What the task requires:
Each entry in the material below should be copied without any alteration.

Dataset extract:
=== Section Start ===

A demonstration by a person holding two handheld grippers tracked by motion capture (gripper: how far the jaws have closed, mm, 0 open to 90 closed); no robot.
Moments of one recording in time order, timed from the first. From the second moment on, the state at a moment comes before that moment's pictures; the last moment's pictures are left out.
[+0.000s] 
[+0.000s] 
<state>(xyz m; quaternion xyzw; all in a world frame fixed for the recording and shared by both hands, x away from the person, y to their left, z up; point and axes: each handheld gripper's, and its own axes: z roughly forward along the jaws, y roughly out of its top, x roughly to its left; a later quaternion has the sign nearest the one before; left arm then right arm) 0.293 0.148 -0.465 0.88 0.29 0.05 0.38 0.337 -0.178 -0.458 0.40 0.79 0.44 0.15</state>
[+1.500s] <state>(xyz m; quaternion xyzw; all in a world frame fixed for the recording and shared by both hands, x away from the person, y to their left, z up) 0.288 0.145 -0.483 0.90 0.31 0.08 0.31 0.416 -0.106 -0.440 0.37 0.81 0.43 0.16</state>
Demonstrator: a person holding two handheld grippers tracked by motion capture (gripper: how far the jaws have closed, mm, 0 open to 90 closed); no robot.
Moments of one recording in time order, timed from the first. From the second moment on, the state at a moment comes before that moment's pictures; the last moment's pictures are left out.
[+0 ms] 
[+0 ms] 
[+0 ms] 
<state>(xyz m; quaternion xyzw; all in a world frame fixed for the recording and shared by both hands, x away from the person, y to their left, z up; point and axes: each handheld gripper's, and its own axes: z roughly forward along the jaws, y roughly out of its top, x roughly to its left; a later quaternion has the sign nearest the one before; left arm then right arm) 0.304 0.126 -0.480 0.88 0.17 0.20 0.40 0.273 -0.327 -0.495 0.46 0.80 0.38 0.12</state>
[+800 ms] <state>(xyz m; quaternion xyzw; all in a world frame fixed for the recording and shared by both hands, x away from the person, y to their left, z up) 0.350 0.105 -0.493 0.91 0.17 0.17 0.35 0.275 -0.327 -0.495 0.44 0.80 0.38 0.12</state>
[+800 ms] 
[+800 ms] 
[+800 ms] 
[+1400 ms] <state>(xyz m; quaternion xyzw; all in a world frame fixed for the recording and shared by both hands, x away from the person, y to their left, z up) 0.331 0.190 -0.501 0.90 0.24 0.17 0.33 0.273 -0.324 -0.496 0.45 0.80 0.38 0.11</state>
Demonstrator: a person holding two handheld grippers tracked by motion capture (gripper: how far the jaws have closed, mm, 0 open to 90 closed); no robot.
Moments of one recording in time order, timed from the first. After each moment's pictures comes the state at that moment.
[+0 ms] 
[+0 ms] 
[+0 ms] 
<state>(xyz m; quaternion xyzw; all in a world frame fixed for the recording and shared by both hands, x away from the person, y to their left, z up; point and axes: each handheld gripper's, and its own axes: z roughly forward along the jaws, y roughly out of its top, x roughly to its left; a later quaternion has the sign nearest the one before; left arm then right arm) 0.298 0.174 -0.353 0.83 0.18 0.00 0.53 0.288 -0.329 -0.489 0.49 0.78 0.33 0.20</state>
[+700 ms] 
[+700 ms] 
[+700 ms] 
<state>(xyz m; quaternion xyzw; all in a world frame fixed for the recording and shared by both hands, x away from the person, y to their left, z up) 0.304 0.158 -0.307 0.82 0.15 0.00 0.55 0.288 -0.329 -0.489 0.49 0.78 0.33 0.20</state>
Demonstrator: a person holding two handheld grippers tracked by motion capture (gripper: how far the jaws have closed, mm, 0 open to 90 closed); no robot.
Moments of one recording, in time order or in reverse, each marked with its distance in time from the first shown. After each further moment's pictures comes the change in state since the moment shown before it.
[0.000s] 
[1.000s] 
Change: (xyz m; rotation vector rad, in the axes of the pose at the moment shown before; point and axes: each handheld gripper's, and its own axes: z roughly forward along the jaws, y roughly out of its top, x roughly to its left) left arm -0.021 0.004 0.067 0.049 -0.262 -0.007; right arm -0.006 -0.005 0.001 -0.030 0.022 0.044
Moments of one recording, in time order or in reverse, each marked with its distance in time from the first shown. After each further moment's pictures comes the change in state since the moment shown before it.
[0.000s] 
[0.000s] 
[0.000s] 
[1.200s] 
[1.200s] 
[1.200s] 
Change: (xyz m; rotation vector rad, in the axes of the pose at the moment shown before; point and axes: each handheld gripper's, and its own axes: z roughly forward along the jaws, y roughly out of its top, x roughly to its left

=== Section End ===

Output of the exercise:
A demonstration by a person holding two handheld grippers tracked by motion capture (gripper: how far the jaws have closed, mm, 0 open to 90 closed); no robot.
Moments of one recording in time order, timed from the first. From the second moment on, the state at a moment comes before that moment's pictures; the last moment's pictures are left out.
[+0.000s] 
[+0.000s] 
<state>(xyz m; quaternion xyzw; all in a world frame fixed for the recording and shared by both hands, x away from the person, y to their left, z up; point and axes: each handheld gripper's, and its own axes: z roughly forward along the jaws, y roughly out of its top, x roughly to its left; a later quaternion has the sign nearest the one before; left arm then right arm) 0.293 0.148 -0.465 0.88 0.29 0.05 0.38 0.337 -0.178 -0.458 0.40 0.79 0.44 0.15</state>
[+1.500s] <state>(xyz m; quaternion xyzw; all in a world frame fixed for the recording and shared by both hands, x away from the person, y to their left, z up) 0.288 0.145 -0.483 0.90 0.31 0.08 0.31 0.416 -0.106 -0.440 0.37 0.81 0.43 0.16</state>
Demonstrator: a person holding two handheld grippers tracked by motion capture (gripper: how far the jaws have closed, mm, 0 open to 90 closed); no robot.
Moments of one recording in time order, timed from the first. From the second moment on, the state at a moment comes before that moment's pictures; the last moment's pictures are left out.
[+0 ms] 
[+0 ms] 
[+0 ms] 
<state>(xyz m; quaternion xyzw; all in a world frame fixed for the recording and shared by both hands, x away from the person, y to their left, z up; point and axes: each handheld gripper's, and its own axes: z roughly forward along the jaws, y roughly out of its top, x roughly to its left; a later quaternion has the sign nearest the one before; left arm then right arm) 0.304 0.126 -0.480 0.88 0.17 0.20 0.40 0.273 -0.327 -0.495 0.46 0.80 0.38 0.12</state>
[+800 ms] <state>(xyz m; quaternion xyzw; all in a world frame fixed for the recording and shared by both hands, x away from the person, y to their left, z up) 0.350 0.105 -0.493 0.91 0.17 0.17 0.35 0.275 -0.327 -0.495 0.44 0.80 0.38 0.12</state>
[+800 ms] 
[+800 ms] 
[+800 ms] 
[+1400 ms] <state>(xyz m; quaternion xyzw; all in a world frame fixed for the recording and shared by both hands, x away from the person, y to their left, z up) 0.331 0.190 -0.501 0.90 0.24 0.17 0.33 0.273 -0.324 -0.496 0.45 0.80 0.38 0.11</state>
Demonstrator: a person holding two handheld grippers tracked by motion capture (gripper: how far the jaws have closed, mm, 0 open to 90 closed); no robot.
Moments of one recording in time order, timed from the first. After each moment's pictures comes the state at that moment.
[+0 ms] 
[+0 ms] 
[+0 ms] 
<state>(xyz m; quaternion xyzw; all in a world frame fixed for the recording and shared by both hands, x away from the person, y to their left, z up; point and axes: each handheld gripper's, and its own axes: z roughly forward along the jaws, y roughly out of its top, x roughly to its left; a later quaternion has the sign nearest the one before; left arm then right arm) 0.298 0.174 -0.353 0.83 0.18 0.00 0.53 0.288 -0.329 -0.489 0.49 0.78 0.33 0.20</state>
[+700 ms] 
[+700 ms] 
[+700 ms] 
<state>(xyz m; quaternion xyzw; all in a world frame fixed for the recording and shared by both hands, x away from the person, y to their left, z up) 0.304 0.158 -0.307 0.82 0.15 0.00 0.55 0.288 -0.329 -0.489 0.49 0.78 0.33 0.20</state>
Demonstrator: a person holding two handheld grippers tracked by motion capture (gripper: how far the jaws have closed, mm, 0 open to 90 closed); no robot.
Moments of one recording, in time order or in reverse, each marked with its distance in time from the first shown. After each further moment's pictures comes the change in state since the moment shown before it.
[0.000s] 
[1.000s] 
Change: (xyz m; rotation vector rad, in the axes of the pose at the moment shown before; point and axes: each handheld gripper's, and its own axes: z roughly forward along the jaws, y roughly out of its top, x roughly to its left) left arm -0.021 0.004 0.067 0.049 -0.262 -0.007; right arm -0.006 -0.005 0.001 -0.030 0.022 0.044
Moments of one recording, in time order or in reverse, each marked with its distance in time from the first shown. After each further moment's pictures comes the change in state since the moment shown before it.
[0.000s] 
[0.000s] 
[0.000s] 
[1.200s] 
[1.200s] 
[1.200s] 
Change: (xyz m; rotation vector rad, in the axes of the pose at the moment shown before; point and axes: each handheld gripper's, and its own axes: z roughly forward along the jaws, y roughly out of its top, x roughly to its left

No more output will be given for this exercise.